这是舒离落首次体会到谋生的艰难,不为别的,完全是那种精神和心理上受到的伤害,一种认清自己是只蚂蚁的无助感。其实她原本就是蚂蚁,一只不犯人且自由自在的那种蚂蚁,现在却深知蚂蚁是随时都能被碾死的,渺小得让自己心酸。
夏木段在离开的时候,小声说:“把我从黑名单里面放出来吧,难道我们不能做朋友吗?”
难道他们不能做朋友吗?舒离落拉黑他的时候,是以决绝的方式走出他的生活,不留余地不留恋想。如果两年之后的他们,都能理智的平淡的面对,那么还可以做朋友吧。舒离落把他的电话从黑名单放了出来,便收到了他的短信:“姐姐,我下午给你送几个灭火器来,还有其他的事情不要担心,我会帮你的。”
舒离落的眼泪就是陡然滴落,从曾经的幺儿变成现在的姐姐,从曾经的爱情变成现在的亲情,其实是一种升华吧。她无法抑制的哭了许久,没有什么多复杂的原因,就是那么莫名其妙的哭,就像是终于知道失去了最好的又得到了最好的。
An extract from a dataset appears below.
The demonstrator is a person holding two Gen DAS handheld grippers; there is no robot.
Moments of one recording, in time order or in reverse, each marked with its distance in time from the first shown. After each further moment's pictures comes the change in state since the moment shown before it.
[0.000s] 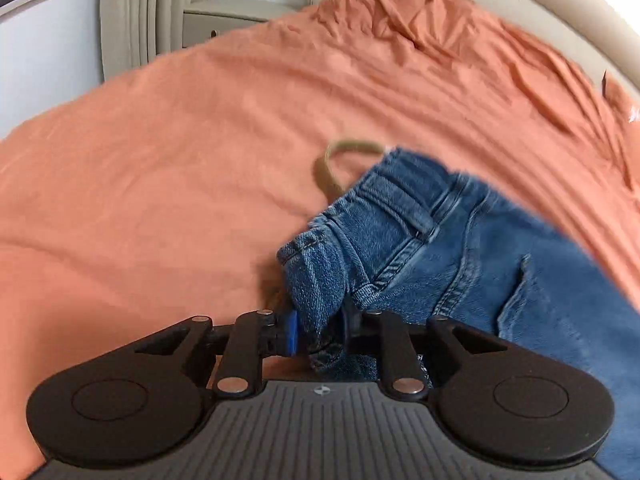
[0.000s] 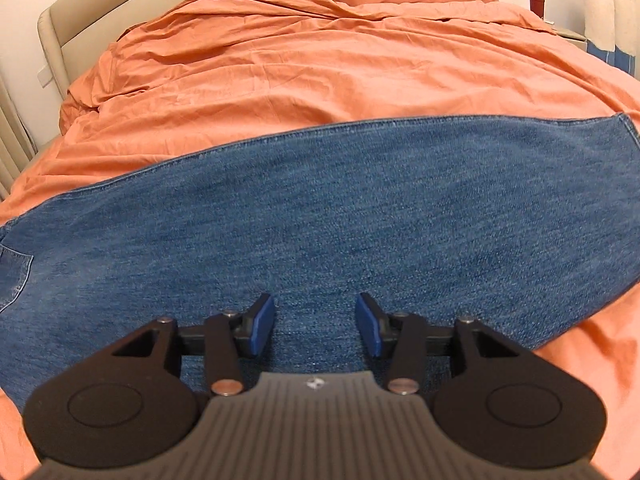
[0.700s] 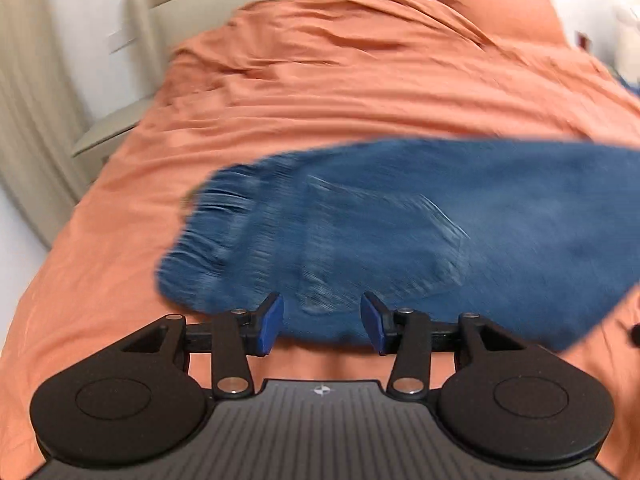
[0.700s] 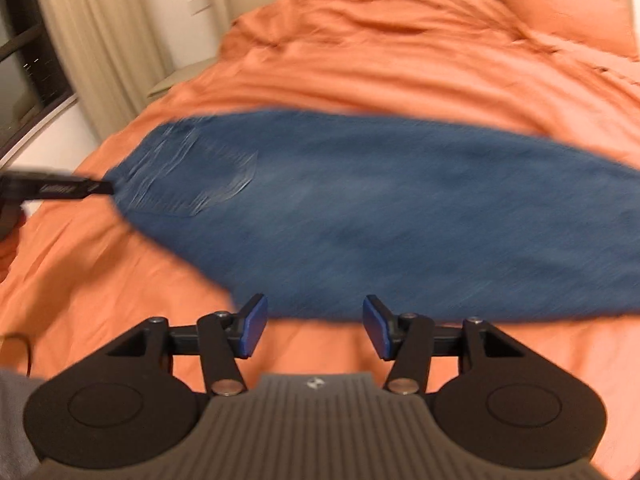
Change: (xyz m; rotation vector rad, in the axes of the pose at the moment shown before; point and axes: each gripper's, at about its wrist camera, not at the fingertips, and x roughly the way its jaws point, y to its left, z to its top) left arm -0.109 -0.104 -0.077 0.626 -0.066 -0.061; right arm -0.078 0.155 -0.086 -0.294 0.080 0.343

只不过,她还是宁愿请朋友帮忙,也不愿夏木段再站在她的身边,这其实也是卑微的自尊吧。
去药监局大厅了解了如何办理食品安全卫生许可证需要的一些资料之后,舒离落很快就递交了申请,但是药监局的答复是,要想领证,得先交罚款。
走下楼,她第一时间想到的是苏余卓,好像只有在他面前,她不用维护自己那可怜的尊严。对于没有任何背景和人际圈子的舒离落来说,苏余卓总归比她熟识的人要多些,再或者,她的目的也只是想跟他诉苦吧。
他在那边柔声说:“别害怕,不会把你抓去坐牢的,我试试看能不能让罚款少一些。也都怪我,当初没有提醒过你要办一些证件手续,是我们疏忽了。实在不行,我借钱给你把罚款交了就算了。”
舒离落喊:“我不!”
她的目的不是非要跟谁借钱,而是她完全不认同执法部门以罚款作为执法的目的,这样的不认同并非是舒离落不懂法,如果老百姓就是蚂蚁,难道蚂蚁就非得按照指令活着吗?如果这是不屈服,也可能是一种不讲理,但舒离落就是想要反抗。她的温顺纯良是出名了的,是什么逼得她改变了,或是把她潜藏着的一些东西给激发出来了?
事实上,苏余卓的确找了人帮忙说好话,但奇怪的就是没有起到半点作用。在巫山这个熟人与熟人编织的网里,只要不是杀人放火的事情都有讲情面的余地,唯独药监局不给舒离落讲任何的人情。要么就是执法部门绝对的公正无私,要么就是舒离落得罪了什么人。
夏木段抽午休的空隙来给舒离落送灭火器,教了她怎么使用,又帮忙选好位置搁置好。然后两个人就在厨房里站着,互相默默望着,时光恍如瞬间就安然定格了下来。